How SeeThrough works
SeeThrough combines deep visual analysis with temporal frequency features in a multi-signal ensemble to detect AI-generated video content.
Overview
Modern AI video generators (Sora, Runway, Pika, Kling, etc.) produce increasingly realistic output, but they leave subtle traces. SeeThrough is designed to detect these traces by analyzing videos through multiple complementary lenses.
Rather than relying on a single detection method, SeeThrough fuses deep visual features extracted from a vision foundation model with temporal frequency analysis that examines how frames change over time. This ensemble approach makes the system more robust across different generators and content types.
The system produces a three-way classification — real, uncertain, or AI-generated — alongside attribution heatmaps that highlight which regions of each frame contributed to the decision.
Detection Pipeline
Frame Extraction
The video is split into uniformly sampled frames. Sampling density adapts to video length to balance speed with coverage.
Frames are preprocessed and normalized before being fed to the feature extraction stage.
Deep Visual Feature Analysis
A vision foundation model extracts multi-layer semantic features from each frame, capturing both low-level textures and high-level scene understanding.
By analyzing features across multiple network depths, the system can detect subtle artifacts that single-layer approaches miss — from pixel-level noise patterns to semantic inconsistencies.
Temporal Frequency Analysis
A dedicated module examines how visual signals change over time, looking for unnatural temporal patterns that AI generators struggle to produce consistently.
This captures frequency-domain features, frame-to-frame consistency metrics, motion gradients, and compression block patterns — signals that are hard for generators to fake across many frames.
Ensemble Fusion
Separate classifiers trained on visual and temporal features are combined through a weighted ensemble, producing a final probability score.

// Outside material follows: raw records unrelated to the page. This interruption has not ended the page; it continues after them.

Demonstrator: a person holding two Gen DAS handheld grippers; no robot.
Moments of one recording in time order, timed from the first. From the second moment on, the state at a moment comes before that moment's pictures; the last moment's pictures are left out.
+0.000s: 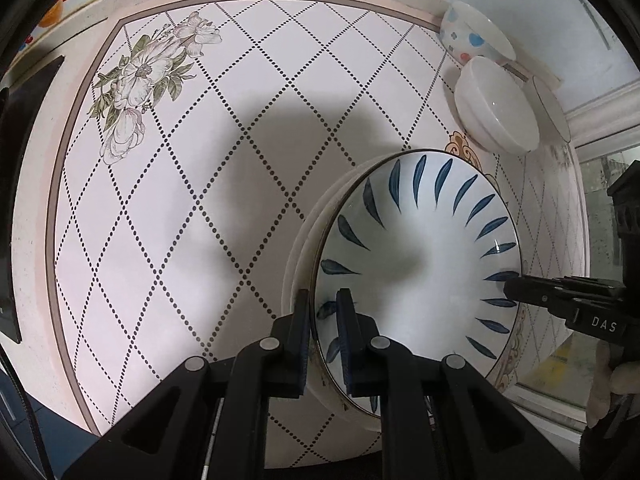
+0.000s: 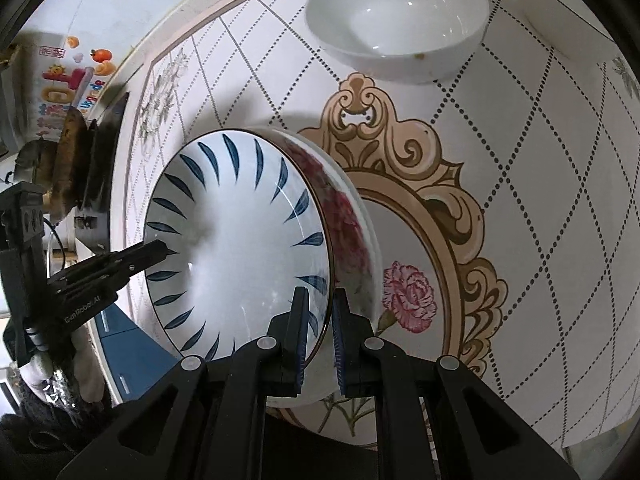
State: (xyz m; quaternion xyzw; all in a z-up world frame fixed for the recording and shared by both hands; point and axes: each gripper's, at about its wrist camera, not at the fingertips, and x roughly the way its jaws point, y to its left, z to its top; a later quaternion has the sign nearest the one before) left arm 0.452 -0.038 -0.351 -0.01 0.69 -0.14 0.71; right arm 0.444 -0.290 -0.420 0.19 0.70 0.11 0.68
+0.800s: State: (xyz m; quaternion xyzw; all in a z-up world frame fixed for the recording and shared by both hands) left arm 0.445 -0.058 -0.370 -0.01 0.69 -0.10 0.72; right arm 0.436 -0.302 -0.416 0.20 0.70 0.12 0.67
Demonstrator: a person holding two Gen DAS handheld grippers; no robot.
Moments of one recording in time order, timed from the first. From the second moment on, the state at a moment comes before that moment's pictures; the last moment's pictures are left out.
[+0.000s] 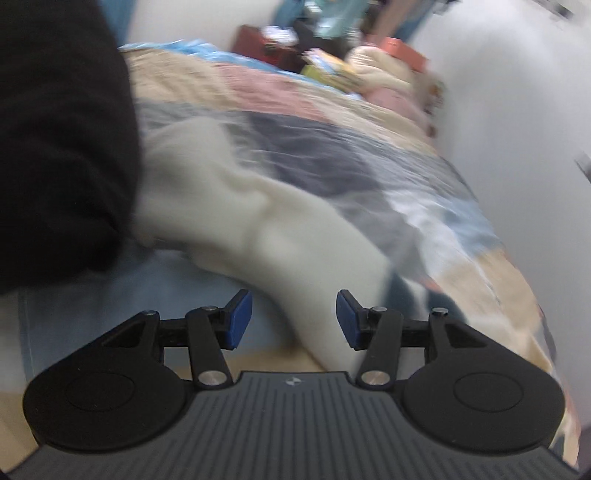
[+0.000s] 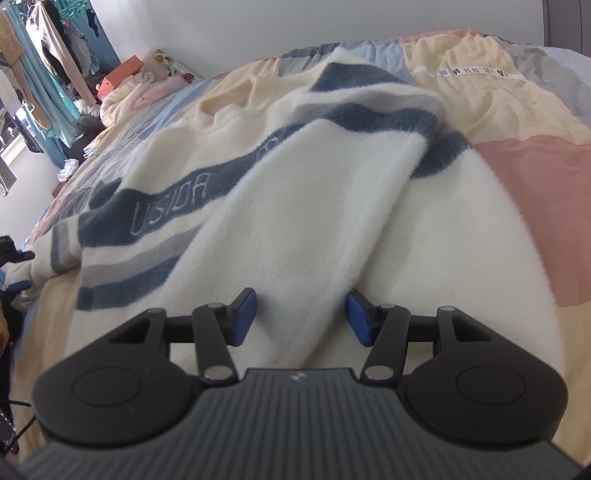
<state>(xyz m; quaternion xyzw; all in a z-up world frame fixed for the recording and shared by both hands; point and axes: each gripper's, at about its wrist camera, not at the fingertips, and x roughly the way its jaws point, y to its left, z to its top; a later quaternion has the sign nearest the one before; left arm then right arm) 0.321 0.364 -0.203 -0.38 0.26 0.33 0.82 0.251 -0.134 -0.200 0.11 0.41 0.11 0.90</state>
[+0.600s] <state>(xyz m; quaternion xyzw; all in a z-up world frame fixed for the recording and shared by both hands) 0.343 0.439 -0.246 -0.47 0.17 0.37 0.78 0.282 -0.120 -0.207 0.06 0.38 0.10 0.92</state>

Combining multiple independent signals makes the system more robust than any single detector — each signal catches different types of generation artifacts.
Metadata & Heuristic Checks
Beyond neural analysis, the system inspects video metadata for provenance signals like C2PA content credentials and other authenticity markers.
These heuristics provide additional context, especially useful for videos that carry digital provenance information from their source platform.
Attribution Heatmaps
For each analyzed frame, gradient-based attribution maps highlight which spatial regions contributed most to the model's decision.
Warm regions in the heatmap indicate areas the model considers synthetic. This gives users a visual explanation of why the model made its prediction — not just a score.
Limitations & Honest Assessment
No detection system is perfect, and SeeThrough is no exception. We believe in transparency about what our system can and cannot do.
- •Rapidly evolving generators: New models produce fewer artifacts. Detection must continuously adapt.
- •Compression artifacts: Heavy re-encoding (common on social platforms) can mask or mimic generation artifacts, causing false positives.
- •Short clips: Videos under 3 seconds provide limited temporal data for reliable analysis.
- •Hybrid content: Videos mixing real footage with AI-generated segments are harder to classify cleanly.
- •Adversarial evasion: Motivated adversaries can deliberately craft content to evade detection.
SeeThrough is a research prototype and screening tool — not a forensic instrument. Always combine automated analysis with human judgement for high-stakes decisions.